When Engine Yard announced awhile back a strategic investment from Oracle – it kind of felt like a Hail Mary pass. Engine Yard, which a solid and reliable platform, has lost much of its shine as its competitors get big ticket acquisitions (Heroku) or build vibrant ecosystems (Cloud Foundry). The Oracle investment looked like an initial step towards an acquisition by big red.
That looks even more likely with the news this week that Engine Yard is rolling out support for Java (because, you know, large enterprises actually use Java rather a lot)Â and that it is working on supporting Oracle as one of the infrastructure layers that it can run on. Oracle joins AWS, Teremark and Windows Azure as the platforms Engine Yard can run on. Alongside Java, Engine Yard already supports PHP, Ruby and Node.js
MyPOV
A year ago, the fact that a popular PaaS was offering customers a choice of infrastructure vendors would have been big news. At the time the PaaS landscape was dominated by Heroku who has a single focus on AWS deployment. Many developers prefer not to be tied to one provider (and its worrying alleged single point of failure) and the idea of choice at the infrastructure layer was appealing.
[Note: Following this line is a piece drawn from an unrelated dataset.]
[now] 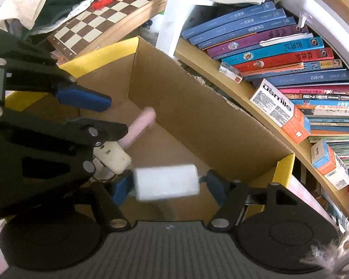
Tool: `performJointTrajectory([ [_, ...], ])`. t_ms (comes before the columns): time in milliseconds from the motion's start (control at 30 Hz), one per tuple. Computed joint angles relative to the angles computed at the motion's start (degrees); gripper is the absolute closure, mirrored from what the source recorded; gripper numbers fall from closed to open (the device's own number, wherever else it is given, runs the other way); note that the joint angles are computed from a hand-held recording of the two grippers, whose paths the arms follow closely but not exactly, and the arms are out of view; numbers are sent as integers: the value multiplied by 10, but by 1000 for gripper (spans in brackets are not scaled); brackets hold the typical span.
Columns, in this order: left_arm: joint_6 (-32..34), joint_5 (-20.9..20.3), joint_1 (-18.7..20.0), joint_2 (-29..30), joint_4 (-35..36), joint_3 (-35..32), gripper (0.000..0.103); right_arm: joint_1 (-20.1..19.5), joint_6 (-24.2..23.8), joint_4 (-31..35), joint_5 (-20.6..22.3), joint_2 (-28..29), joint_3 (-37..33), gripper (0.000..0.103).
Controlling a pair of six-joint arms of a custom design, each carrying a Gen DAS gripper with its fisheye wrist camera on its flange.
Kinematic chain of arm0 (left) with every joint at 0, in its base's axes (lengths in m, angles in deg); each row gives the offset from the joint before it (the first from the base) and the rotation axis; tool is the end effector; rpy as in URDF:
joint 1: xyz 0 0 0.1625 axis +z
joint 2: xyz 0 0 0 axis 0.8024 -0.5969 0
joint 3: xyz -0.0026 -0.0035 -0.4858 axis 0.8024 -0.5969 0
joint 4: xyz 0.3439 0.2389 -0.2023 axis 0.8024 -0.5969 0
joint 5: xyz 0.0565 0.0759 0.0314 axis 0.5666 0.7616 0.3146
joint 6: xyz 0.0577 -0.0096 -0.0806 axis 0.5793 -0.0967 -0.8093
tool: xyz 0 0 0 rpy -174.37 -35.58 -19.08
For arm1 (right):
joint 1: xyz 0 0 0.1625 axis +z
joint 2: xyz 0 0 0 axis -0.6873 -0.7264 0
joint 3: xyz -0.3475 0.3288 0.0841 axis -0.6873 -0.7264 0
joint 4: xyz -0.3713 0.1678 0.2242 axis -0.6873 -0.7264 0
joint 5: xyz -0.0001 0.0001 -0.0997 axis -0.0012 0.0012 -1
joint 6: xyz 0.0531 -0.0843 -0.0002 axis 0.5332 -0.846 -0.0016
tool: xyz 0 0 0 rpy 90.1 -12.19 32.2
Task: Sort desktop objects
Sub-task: 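Open both grippers to drop the box cutter and stick into the box, then withdraw both tools from the box back over the table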
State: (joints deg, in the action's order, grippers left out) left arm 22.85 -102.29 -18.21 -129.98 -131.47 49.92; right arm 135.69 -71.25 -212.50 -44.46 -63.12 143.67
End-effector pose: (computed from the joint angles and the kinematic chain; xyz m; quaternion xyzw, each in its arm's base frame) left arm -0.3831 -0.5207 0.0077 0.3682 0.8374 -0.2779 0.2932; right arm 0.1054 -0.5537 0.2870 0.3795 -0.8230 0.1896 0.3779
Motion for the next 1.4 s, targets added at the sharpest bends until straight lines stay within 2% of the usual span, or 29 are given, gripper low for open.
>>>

Fast forward to today however and Cloud Foundry has built itself a vibrant ecosystem and gives users plenty of flexibility around infrastructure – public of many flavors or private – the choice is theirs. In this context the Engine Yard news isn’t so much of a big deal.
The real opportunity here is for Oracle to push a coherent full stack offering, and that is the line that the Engine Yard management is I’m sure pushing with Oracle execs. It’s a logical strategy and one which other vendors should follow (pretty much anyone dealing in the infrastructure space should have a PaaS or PaaS-like offerings to offer alongside raw infra).
My prediciton is that oracle will acquire Engine Yard for a modest sum, roll the product into its own cloud offering and deliver it across public and private infrastructure – watch this space.